Aucun repos
Nancy, dans un murmure rauque, la joue encore collée contre son oreiller:
— Ils veulent qu’on meure de faim et de fatigue ?...
— C’est la pleine lune et personne ne m’a informé ? marmonna Marjan en se levant.
— Ou les autres casernes sont fermé ou quoi ? ajouta Mathéo.
Paul, lui, n’avait plus la force d’une réplique. La radio venait de grésiller : accident de voiture sur l’autoroute, deux blessés, désincarcération nécessaire.
Le trajet jusqu’à la scène se fit dans un silence pesant, brisé seulement par le ronflement du moteur. Les gyrophares projetaient des éclairs rouges et bleus sur leurs visages creusés, donnant à leurs traits fatigués des allures de spectres.
En arrivant, l’odeur d’essence et de métal chauffé les prit à la gorge. Deux véhicules s’étaient encastrés l’un dans l’autre, leurs tôles tordues formant une cage mortelle. Un conducteur inconscient, coincé sous le tableau de bord, et une passagère hurlante, la jambe coincée.
— On sort le matos, maintenant ! aboya Judd.
Mateo et Paul se jetèrent sur le kit de désincarcération, les gestes précis malgré leurs bras tremblants. TK et Nancy s’occupèrent de la passagère, parlant doucement pour la rassurer, même si leurs voix se brisaient sous la fatigue.

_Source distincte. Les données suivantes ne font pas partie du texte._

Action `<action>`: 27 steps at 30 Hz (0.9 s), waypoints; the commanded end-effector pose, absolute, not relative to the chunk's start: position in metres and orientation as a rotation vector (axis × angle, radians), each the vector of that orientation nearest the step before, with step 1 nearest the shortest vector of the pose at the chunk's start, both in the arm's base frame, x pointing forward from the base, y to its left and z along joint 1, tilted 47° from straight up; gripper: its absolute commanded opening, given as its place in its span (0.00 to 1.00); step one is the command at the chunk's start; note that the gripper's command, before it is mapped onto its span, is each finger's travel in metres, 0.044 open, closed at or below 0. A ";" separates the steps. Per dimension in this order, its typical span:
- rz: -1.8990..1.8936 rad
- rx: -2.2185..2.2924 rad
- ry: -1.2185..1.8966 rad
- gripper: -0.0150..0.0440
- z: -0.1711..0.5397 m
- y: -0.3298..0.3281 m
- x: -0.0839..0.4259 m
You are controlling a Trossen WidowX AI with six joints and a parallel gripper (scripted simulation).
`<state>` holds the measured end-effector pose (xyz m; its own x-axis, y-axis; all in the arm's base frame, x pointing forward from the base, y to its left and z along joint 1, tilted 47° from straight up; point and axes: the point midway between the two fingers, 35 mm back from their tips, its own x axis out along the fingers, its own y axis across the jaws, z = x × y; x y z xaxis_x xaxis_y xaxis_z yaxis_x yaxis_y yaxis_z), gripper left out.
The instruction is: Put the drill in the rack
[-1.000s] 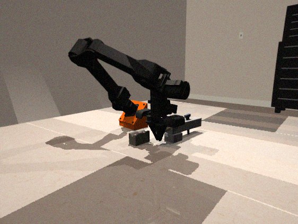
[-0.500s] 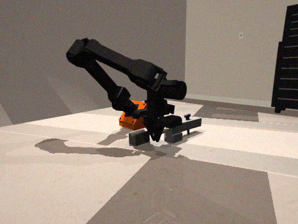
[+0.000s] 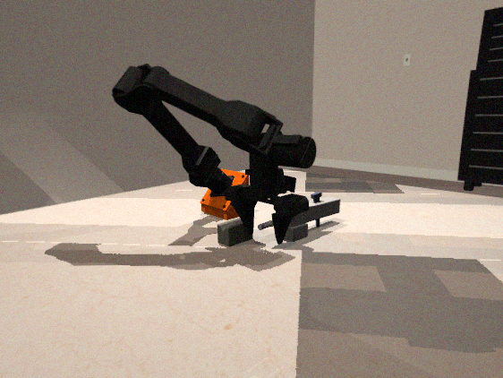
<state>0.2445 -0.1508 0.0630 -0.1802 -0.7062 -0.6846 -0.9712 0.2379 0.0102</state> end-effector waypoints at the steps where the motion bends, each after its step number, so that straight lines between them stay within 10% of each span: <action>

Les minutes s’étirèrent, lourdes et pénibles. Le vacarme des pinces hydrauliques résonnait dans la nuit encore noire, comme une bataille contre le métal lui-même. Enfin, le conducteur fut tiré de la carcasse, inconscient mais vivant. La passagère suivit, tremblante, mais libre.
À 4 h 50, ils reprirent la route. Trempés de rosée, couverts de sueur séchée et de poussière, ils rentraient à la caserne. Les yeux mi-clos, les muscles douloureux, chacun ne tenait debout que par habitude.